### WHAT IS BEING ASKED
After reading the data, copy it out in full and exactly.

### Records contained in a dataset
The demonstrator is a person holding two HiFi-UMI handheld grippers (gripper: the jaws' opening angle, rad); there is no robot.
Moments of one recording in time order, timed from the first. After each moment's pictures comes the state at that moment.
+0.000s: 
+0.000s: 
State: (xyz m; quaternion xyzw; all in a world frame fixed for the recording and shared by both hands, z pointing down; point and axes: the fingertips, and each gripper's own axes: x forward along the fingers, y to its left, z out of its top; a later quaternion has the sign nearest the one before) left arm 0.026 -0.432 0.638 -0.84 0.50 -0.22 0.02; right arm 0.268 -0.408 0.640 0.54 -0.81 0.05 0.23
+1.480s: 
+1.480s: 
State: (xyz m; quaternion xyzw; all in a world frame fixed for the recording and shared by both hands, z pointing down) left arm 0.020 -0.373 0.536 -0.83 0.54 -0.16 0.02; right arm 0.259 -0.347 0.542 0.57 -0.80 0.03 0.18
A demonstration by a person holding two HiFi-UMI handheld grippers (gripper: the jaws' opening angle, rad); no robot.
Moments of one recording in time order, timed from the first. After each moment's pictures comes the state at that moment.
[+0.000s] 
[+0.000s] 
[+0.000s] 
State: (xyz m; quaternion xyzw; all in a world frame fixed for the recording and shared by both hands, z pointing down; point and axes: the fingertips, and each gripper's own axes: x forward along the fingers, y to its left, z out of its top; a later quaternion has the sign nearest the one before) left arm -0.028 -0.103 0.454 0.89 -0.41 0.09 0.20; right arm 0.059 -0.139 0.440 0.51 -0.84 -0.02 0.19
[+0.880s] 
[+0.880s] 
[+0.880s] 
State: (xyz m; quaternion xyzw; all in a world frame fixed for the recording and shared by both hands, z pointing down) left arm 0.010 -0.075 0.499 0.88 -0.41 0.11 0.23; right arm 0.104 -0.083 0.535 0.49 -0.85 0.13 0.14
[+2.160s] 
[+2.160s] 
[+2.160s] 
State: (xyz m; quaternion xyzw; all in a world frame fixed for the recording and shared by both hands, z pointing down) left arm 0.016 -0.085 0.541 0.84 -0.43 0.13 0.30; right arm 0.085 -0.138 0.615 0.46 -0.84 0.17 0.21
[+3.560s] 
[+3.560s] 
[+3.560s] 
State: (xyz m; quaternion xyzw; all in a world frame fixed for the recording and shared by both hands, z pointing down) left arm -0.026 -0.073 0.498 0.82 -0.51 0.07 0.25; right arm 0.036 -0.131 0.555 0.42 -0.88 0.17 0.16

### RESPONSE TO THE TASK
The demonstrator is a person holding two HiFi-UMI handheld grippers (gripper: the jaws' opening angle, rad); there is no robot.
Moments of one recording in time order, timed from the first. After each moment's pictures comes the state at that moment.
+0.000s: 
+0.000s: 
State: (xyz m; quaternion xyzw; all in a world frame fixed for the recording and shared by both hands, z pointing down; point and axes: the fingertips, and each gripper's own axes: x forward along the fingers, y to its left, z out of its top; a later quaternion has the sign nearest the one before) left arm 0.026 -0.432 0.638 -0.84 0.50 -0.22 0.02; right arm 0.268 -0.408 0.640 0.54 -0.81 0.05 0.23
+1.480s: 
+1.480s: 
State: (xyz m; quaternion xyzw; all in a world frame fixed for the recording and shared by both hands, z pointing down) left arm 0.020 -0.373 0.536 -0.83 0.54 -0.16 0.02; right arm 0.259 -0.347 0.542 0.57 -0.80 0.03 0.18
A demonstration by a person holding two HiFi-UMI handheld grippers (gripper: the jaws' opening angle, rad); no robot.
Moments of one recording in time order, timed from the first. After each moment's pictures comes the state at that moment.
[+0.000s] 
[+0.000s] 
[+0.000s] 
State: (xyz m; quaternion xyzw; all in a world frame fixed for the recording and shared by both hands, z pointing down; point and axes: the fingertips, and each gripper's own axes: x forward along the fingers, y to its left, z out of its top; a later quaternion has the sign nearest the one before) left arm -0.028 -0.103 0.454 0.89 -0.41 0.09 0.20; right arm 0.059 -0.139 0.440 0.51 -0.84 -0.02 0.19
[+0.880s] 
[+0.880s] 
[+0.880s] 
State: (xyz m; quaternion xyzw; all in a world frame fixed for the recording and shared by both hands, z pointing down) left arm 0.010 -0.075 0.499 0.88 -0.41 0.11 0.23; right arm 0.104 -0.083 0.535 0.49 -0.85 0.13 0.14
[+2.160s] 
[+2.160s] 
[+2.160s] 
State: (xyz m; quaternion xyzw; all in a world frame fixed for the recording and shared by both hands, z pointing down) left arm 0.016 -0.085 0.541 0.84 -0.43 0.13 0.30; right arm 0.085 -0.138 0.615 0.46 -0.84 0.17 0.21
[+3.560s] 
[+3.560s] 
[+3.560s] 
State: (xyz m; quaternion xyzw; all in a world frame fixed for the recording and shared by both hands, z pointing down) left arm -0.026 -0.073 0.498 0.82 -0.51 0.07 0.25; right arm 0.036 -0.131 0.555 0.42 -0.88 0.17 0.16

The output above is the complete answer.